The Indian equity market has experienced a period of consolidation over the past 14-15 months, delivering modest returns. Neelesh Surana, Chief Investment Officer at Mirae Asset Investment Managers India, observes that the market is currently balanced, lacking the extreme undervaluation for a significant re-rating or the overvaluation that would signal immediate downside risks.

Looking ahead, Surana predicts that the performance of domestic equities will closely follow the trajectory of corporate earnings. He forecasts profit growth to remain in the low double digits for the next couple of years, indicating a steady but not explosive market environment.

This outlook suggests that investors should expect a performance closely tied to the actual profitability of companies, rather than being driven by broad market sentiment or speculative bubbles. The stability in the market's valuation, coupled with moderate earnings growth, points towards a period of measured investment returns.

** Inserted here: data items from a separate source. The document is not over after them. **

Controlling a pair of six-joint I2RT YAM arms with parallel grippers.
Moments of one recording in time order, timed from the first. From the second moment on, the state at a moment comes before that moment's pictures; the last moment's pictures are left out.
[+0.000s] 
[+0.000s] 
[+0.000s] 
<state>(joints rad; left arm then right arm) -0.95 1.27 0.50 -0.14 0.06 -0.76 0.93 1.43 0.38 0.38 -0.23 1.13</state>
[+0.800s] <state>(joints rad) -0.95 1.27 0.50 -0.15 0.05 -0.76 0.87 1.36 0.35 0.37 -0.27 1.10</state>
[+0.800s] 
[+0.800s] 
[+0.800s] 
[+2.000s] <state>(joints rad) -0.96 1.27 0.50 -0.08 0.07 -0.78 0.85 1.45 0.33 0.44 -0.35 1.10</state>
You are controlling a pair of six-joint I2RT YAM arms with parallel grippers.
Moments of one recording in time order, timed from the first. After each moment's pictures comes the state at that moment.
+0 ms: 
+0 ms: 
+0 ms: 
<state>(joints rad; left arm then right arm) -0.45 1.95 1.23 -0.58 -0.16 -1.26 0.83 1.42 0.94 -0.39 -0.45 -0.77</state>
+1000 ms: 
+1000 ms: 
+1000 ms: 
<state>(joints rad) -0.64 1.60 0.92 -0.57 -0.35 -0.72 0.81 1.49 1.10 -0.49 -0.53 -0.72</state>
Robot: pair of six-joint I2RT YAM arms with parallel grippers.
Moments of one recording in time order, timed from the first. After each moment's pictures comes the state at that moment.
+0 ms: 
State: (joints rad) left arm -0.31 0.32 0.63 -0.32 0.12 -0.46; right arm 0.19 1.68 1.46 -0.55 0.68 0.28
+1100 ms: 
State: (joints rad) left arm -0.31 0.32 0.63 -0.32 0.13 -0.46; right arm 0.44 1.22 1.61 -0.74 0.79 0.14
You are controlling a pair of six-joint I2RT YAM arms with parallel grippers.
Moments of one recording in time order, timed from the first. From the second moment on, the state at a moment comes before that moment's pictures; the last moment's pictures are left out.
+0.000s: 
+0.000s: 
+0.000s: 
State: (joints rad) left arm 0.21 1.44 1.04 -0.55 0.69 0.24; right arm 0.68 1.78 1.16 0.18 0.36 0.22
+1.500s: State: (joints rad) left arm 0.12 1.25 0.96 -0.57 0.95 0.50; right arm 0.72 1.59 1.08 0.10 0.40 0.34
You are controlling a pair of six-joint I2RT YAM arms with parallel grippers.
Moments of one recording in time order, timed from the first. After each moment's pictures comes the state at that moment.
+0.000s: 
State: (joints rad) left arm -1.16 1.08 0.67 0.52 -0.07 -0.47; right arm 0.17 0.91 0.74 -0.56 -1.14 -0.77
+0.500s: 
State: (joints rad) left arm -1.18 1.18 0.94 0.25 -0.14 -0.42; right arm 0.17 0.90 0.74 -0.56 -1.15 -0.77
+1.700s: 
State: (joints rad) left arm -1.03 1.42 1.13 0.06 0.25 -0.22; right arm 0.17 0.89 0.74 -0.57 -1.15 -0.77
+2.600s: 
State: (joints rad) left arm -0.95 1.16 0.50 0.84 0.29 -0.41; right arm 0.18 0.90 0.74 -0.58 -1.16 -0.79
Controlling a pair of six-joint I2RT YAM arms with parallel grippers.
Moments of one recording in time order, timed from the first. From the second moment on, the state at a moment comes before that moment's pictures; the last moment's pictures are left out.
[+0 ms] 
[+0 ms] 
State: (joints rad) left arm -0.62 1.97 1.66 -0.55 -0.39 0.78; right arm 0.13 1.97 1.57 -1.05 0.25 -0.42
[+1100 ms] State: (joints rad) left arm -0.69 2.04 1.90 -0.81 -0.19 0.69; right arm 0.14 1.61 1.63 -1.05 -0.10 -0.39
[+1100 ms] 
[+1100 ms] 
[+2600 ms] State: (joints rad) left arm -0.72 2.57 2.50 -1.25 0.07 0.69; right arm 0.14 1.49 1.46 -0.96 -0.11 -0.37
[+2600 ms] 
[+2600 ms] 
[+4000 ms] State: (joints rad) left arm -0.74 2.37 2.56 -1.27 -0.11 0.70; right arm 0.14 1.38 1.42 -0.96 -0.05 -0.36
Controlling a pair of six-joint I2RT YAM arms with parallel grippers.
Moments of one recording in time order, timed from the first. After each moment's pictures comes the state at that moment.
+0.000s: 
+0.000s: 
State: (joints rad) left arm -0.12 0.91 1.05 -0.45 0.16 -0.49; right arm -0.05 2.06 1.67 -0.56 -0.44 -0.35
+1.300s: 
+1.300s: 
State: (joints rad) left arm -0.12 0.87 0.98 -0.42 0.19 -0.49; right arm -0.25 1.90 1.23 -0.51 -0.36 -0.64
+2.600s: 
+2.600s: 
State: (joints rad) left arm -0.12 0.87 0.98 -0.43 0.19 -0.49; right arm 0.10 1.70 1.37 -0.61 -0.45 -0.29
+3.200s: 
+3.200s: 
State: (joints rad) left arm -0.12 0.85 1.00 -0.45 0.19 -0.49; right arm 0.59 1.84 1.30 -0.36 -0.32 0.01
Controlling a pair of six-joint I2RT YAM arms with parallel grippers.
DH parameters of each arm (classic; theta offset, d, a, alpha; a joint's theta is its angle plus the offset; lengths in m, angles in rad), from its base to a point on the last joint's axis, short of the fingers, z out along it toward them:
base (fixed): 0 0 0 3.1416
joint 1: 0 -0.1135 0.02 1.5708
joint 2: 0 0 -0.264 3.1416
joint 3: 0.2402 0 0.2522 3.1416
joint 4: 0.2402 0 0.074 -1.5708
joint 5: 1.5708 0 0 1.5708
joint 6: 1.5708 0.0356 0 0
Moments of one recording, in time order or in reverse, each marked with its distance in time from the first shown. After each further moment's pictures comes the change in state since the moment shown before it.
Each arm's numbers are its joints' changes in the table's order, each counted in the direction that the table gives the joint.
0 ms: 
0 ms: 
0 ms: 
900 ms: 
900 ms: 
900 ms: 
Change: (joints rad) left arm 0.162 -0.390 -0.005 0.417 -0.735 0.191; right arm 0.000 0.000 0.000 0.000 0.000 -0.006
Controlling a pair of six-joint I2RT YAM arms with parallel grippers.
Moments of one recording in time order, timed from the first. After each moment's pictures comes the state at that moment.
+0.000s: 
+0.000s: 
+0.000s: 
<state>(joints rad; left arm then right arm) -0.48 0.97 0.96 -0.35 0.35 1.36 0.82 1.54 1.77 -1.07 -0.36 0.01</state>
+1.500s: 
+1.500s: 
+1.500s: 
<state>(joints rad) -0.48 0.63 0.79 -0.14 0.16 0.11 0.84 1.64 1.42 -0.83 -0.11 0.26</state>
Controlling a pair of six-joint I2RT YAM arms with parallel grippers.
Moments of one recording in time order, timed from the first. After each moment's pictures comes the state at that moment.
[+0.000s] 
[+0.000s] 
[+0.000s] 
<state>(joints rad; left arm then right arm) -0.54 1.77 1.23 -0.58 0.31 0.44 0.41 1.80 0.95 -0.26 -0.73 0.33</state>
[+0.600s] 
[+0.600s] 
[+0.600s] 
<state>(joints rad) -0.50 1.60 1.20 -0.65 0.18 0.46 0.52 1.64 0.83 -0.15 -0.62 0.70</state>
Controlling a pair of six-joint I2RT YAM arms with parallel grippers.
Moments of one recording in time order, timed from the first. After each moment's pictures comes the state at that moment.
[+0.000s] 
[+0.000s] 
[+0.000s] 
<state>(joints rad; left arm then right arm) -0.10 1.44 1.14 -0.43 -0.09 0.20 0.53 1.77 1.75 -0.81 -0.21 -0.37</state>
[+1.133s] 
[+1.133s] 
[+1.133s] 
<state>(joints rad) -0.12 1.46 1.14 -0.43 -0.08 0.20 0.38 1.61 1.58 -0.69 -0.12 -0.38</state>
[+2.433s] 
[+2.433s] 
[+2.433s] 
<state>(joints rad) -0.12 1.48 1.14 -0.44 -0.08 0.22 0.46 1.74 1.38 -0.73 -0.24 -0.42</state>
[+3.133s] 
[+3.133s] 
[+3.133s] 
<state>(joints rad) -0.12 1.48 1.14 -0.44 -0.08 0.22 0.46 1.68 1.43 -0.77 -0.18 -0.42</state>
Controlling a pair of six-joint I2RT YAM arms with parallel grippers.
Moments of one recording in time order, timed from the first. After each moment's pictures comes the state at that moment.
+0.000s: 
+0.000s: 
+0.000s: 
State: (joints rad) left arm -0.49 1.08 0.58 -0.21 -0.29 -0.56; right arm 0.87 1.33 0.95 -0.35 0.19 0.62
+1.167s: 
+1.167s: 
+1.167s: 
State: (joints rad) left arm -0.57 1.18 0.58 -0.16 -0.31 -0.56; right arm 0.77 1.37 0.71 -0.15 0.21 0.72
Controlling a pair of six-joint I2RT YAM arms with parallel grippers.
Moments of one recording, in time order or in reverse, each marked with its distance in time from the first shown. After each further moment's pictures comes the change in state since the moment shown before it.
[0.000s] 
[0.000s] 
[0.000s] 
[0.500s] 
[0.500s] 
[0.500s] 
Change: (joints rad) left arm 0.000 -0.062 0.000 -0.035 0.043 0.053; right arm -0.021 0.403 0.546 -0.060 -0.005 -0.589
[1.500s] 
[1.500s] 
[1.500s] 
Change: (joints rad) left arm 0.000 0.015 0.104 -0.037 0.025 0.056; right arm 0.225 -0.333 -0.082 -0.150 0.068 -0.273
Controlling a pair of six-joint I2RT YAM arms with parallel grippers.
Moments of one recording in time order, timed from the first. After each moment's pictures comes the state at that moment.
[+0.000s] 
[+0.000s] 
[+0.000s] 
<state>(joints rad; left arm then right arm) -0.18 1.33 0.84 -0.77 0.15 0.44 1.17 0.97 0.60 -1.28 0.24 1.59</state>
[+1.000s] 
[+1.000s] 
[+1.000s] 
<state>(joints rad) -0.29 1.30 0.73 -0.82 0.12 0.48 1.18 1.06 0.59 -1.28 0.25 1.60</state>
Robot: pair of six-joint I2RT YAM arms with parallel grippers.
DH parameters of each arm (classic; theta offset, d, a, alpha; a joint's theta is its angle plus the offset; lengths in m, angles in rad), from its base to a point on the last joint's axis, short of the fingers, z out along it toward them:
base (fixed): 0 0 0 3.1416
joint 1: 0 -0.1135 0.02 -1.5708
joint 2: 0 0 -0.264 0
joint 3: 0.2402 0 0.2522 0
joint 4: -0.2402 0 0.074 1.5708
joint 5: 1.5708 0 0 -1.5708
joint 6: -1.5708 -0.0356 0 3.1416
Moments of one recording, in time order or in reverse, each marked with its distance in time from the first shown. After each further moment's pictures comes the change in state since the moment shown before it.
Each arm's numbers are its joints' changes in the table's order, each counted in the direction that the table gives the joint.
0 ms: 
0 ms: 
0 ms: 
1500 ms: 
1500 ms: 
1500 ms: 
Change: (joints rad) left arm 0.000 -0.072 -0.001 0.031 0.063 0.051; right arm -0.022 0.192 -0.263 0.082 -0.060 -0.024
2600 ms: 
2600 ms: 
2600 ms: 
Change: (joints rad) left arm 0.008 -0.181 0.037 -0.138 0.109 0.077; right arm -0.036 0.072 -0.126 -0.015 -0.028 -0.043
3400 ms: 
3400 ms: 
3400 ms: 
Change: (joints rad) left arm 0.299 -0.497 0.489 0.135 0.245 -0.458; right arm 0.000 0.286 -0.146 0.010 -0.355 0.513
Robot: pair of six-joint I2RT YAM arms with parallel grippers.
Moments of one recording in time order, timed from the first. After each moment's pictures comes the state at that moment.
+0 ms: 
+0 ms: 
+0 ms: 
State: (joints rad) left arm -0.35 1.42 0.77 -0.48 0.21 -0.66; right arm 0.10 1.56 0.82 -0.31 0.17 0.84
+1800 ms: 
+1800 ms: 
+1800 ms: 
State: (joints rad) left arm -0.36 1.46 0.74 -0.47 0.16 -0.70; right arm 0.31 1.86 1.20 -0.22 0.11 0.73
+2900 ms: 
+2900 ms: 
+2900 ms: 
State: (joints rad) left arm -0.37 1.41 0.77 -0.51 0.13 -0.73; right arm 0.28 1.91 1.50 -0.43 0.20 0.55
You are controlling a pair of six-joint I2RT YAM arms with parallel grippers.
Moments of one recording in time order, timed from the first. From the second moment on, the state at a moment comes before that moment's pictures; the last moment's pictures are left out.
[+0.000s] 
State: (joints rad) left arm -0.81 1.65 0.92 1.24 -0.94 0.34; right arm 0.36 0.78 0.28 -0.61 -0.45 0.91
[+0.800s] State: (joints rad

Disclaimer: This story has been auto-aggregated and auto-summarised by a computer program. This story has not been edited or created by the Feedzop team.
Neelesh Surana believes the Indian market is currently in a balanced state, neither cheap nor overly expensive, with profit growth expected in the low teens.
The market's performance is expected to mirror the underlying earnings trajectory, with profit growth projected in the low teens over the next few years.
According to Neelesh Surana, the Indian market is neither inexpensive enough for a sharp re-rating nor stretched enough for immediate downside risks.